START INFORMATION SHOWN

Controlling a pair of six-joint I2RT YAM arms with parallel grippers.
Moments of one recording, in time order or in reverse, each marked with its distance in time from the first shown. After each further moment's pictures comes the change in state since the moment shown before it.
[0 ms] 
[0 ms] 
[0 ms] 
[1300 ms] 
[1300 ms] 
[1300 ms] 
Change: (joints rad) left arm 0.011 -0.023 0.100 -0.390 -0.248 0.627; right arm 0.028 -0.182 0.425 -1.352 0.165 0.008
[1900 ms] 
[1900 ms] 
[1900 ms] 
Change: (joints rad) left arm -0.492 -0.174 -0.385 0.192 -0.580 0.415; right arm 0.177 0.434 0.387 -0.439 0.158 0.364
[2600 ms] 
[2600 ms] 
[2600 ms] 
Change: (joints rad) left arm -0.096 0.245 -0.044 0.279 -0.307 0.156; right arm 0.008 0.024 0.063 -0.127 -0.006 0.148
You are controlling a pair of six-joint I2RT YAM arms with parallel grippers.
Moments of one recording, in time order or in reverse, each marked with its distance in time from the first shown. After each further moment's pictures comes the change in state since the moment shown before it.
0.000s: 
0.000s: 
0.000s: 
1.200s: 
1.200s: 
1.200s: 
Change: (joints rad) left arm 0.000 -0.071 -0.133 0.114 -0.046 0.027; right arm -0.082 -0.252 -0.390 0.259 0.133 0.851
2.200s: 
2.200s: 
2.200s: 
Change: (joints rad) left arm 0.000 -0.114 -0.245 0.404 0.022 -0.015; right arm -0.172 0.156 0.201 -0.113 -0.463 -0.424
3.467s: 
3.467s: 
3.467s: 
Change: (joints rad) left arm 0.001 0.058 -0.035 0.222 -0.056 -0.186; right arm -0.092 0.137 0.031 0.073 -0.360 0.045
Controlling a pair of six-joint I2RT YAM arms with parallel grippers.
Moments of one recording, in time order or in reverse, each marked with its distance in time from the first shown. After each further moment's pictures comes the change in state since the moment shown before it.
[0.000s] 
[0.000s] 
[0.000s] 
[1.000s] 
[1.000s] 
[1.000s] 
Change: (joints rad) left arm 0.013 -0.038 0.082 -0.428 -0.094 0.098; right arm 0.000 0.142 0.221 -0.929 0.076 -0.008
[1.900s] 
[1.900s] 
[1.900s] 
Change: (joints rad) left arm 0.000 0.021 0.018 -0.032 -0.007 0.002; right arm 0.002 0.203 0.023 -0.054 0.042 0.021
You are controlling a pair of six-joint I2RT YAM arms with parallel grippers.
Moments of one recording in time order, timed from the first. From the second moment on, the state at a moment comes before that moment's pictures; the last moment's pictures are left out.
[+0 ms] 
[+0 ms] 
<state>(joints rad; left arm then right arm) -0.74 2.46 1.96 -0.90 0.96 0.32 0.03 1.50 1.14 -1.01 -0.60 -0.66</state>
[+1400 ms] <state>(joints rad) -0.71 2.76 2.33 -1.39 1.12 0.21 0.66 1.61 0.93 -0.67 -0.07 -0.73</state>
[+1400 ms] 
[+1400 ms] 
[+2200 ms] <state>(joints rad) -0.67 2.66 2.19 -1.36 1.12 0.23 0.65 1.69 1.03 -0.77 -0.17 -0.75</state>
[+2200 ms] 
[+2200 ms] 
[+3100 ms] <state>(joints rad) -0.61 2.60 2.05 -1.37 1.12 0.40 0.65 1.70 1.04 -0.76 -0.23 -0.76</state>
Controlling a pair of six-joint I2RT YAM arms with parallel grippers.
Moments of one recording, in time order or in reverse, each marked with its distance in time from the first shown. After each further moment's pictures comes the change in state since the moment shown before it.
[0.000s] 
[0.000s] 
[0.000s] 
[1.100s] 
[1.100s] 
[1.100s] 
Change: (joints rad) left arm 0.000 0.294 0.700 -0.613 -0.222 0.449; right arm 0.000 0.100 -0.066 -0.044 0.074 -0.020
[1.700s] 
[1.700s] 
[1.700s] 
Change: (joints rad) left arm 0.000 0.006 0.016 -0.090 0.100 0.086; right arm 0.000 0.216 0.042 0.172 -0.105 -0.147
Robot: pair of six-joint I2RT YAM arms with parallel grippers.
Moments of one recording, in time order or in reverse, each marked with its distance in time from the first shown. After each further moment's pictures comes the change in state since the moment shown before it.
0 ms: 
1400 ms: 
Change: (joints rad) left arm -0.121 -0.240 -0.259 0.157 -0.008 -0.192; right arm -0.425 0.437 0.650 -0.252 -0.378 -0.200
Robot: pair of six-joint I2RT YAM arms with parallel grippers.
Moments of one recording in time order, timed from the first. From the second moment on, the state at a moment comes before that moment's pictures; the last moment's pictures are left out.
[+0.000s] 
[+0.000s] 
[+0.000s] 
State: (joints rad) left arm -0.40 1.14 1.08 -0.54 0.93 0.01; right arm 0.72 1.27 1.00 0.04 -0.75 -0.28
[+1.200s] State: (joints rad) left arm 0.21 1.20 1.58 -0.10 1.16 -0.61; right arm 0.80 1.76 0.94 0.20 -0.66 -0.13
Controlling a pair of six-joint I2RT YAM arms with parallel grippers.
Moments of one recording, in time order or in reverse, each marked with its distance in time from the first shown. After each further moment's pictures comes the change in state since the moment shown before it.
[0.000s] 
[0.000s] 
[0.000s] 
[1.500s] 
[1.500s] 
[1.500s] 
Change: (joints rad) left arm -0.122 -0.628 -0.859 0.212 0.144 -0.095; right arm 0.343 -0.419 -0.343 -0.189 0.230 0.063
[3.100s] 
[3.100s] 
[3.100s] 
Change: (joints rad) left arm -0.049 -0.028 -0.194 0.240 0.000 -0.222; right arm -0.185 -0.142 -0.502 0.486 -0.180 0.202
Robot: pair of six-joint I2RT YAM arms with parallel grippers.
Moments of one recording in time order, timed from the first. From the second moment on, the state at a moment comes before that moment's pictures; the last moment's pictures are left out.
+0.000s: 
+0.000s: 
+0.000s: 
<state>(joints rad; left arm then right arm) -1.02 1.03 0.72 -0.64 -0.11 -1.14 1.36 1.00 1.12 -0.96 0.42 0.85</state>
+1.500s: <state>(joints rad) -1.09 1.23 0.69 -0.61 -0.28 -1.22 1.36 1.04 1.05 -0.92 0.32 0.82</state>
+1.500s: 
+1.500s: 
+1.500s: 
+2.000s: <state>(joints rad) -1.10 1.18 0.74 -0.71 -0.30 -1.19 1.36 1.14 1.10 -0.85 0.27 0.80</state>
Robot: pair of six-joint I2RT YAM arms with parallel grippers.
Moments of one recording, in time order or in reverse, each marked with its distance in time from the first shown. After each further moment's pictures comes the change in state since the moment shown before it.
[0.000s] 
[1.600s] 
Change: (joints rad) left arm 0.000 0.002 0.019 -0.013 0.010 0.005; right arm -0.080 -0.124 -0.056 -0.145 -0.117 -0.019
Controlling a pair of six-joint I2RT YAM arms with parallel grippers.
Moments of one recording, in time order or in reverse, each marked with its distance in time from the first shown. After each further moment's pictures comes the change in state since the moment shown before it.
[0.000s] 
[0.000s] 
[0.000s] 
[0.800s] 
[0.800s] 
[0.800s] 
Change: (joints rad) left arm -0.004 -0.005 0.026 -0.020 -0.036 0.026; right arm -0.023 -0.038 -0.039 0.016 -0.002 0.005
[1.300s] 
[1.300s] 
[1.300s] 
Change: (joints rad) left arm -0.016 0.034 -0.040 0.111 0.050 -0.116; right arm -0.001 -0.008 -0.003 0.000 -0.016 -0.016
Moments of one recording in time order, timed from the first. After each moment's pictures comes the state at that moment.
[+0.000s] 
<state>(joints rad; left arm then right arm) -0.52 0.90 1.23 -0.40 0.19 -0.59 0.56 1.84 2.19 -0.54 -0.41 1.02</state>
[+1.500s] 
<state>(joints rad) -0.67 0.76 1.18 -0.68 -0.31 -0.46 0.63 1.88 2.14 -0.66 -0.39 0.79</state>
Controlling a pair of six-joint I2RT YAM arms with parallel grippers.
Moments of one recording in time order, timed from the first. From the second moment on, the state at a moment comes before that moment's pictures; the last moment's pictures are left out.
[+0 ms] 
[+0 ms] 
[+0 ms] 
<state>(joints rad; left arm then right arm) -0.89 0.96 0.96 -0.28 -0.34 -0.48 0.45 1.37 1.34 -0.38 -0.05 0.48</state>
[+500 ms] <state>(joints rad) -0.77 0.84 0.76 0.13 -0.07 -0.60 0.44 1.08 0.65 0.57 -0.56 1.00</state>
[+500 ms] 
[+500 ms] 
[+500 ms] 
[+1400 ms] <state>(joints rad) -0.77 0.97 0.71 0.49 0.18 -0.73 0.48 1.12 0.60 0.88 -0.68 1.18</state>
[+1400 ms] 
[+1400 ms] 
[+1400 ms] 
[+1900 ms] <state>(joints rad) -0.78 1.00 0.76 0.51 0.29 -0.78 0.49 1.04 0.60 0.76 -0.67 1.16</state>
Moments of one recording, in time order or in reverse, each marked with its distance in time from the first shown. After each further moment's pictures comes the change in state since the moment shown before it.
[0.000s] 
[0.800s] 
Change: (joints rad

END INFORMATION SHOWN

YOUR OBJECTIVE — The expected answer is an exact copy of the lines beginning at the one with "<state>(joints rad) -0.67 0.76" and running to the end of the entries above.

EXERCISE SOLUTION —
<state>(joints rad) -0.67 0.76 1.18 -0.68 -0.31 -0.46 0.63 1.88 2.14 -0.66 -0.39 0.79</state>
Controlling a pair of six-joint I2RT YAM arms with parallel grippers.
Moments of one recording in time order, timed from the first. From the second moment on, the state at a moment comes before that moment's pictures; the last moment's pictures are left out.
[+0 ms] 
[+0 ms] 
[+0 ms] 
<state>(joints rad; left arm then right arm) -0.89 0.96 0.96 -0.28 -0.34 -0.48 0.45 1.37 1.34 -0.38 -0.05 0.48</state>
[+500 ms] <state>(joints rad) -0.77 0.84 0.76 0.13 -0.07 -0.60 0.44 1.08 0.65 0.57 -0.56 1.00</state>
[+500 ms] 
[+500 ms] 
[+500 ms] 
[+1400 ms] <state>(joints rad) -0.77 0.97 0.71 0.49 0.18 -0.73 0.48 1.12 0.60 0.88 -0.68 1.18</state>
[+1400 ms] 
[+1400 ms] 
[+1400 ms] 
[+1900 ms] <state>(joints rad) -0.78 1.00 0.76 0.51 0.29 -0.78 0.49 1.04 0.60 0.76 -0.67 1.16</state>
Moments of one recording, in time order or in reverse, each marked with its distance in time from the first shown. After each further moment's pictures comes the change in state since the moment shown before it.
[0.000s] 
[0.800s] 
Change: (joints rad

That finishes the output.